## TASK TO COMPLETE
Go to the line that contains "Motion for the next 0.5" and transcribe from there to the end of the entries, that line and the last one included.

## DATASET RECORDS
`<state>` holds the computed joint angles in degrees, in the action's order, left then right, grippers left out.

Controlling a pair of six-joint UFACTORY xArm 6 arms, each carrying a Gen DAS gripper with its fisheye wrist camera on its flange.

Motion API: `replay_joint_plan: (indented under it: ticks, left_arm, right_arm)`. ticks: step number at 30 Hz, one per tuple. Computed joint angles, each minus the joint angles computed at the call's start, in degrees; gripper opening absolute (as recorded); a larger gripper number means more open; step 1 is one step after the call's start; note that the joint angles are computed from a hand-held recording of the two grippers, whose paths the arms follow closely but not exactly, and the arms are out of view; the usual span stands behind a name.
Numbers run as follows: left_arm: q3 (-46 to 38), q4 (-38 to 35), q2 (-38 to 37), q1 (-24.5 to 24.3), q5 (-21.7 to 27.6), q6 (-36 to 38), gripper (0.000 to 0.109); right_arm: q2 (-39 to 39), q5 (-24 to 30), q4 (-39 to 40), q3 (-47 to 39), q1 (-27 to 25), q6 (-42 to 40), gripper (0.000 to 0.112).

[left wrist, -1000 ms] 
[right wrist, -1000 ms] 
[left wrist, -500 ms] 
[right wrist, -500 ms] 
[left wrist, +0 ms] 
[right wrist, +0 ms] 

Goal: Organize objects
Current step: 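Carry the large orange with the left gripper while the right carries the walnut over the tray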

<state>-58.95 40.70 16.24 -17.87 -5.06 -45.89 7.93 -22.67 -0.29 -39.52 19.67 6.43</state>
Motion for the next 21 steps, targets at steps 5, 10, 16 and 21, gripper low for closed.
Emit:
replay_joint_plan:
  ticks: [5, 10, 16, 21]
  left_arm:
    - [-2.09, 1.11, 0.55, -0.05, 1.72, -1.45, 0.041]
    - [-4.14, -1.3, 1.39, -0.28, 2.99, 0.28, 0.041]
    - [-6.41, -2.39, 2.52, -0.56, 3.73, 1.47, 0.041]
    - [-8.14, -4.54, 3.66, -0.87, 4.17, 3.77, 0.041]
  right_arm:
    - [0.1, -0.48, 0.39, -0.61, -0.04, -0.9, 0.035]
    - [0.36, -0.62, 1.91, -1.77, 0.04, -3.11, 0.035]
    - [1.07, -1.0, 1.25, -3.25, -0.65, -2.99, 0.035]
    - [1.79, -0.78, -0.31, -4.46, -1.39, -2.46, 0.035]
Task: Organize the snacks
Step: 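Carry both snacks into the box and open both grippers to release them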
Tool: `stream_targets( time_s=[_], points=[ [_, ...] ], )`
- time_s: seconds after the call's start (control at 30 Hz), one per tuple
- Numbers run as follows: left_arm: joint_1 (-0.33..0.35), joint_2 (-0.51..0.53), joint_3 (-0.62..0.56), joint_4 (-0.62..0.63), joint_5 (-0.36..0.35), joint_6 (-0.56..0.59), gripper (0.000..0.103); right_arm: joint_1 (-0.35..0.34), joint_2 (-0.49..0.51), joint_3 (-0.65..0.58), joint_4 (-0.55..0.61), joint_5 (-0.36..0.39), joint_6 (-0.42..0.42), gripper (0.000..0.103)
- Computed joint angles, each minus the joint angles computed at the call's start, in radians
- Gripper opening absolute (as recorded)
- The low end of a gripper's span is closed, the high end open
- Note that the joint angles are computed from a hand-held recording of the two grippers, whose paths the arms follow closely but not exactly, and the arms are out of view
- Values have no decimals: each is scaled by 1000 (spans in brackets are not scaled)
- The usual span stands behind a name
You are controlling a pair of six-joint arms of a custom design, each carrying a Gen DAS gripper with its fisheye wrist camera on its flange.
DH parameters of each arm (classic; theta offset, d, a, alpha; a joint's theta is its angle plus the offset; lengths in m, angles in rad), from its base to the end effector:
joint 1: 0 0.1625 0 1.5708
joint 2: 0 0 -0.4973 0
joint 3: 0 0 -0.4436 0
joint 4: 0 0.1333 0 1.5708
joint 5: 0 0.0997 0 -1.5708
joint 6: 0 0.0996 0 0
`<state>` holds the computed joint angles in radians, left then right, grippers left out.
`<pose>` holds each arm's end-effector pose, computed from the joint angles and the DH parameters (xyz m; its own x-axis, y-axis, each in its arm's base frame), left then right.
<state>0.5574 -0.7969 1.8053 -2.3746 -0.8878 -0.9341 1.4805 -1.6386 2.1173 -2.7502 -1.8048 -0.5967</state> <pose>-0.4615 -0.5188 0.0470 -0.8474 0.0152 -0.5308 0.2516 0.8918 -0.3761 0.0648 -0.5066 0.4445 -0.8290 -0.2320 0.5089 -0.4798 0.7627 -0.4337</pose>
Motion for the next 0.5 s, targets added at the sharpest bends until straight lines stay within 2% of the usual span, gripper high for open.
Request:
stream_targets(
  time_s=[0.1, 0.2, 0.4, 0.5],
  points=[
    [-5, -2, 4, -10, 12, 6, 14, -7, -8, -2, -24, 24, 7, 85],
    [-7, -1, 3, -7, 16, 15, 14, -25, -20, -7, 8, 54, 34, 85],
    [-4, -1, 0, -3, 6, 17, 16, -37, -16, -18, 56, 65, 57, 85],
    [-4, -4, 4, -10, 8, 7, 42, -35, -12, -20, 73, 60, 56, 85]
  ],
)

## WRITTEN SOLUTION
Motion for the next 0.5 s, targets added at the sharpest bends until straight lines stay within 2% of the usual span, gripper high for open.
Request:
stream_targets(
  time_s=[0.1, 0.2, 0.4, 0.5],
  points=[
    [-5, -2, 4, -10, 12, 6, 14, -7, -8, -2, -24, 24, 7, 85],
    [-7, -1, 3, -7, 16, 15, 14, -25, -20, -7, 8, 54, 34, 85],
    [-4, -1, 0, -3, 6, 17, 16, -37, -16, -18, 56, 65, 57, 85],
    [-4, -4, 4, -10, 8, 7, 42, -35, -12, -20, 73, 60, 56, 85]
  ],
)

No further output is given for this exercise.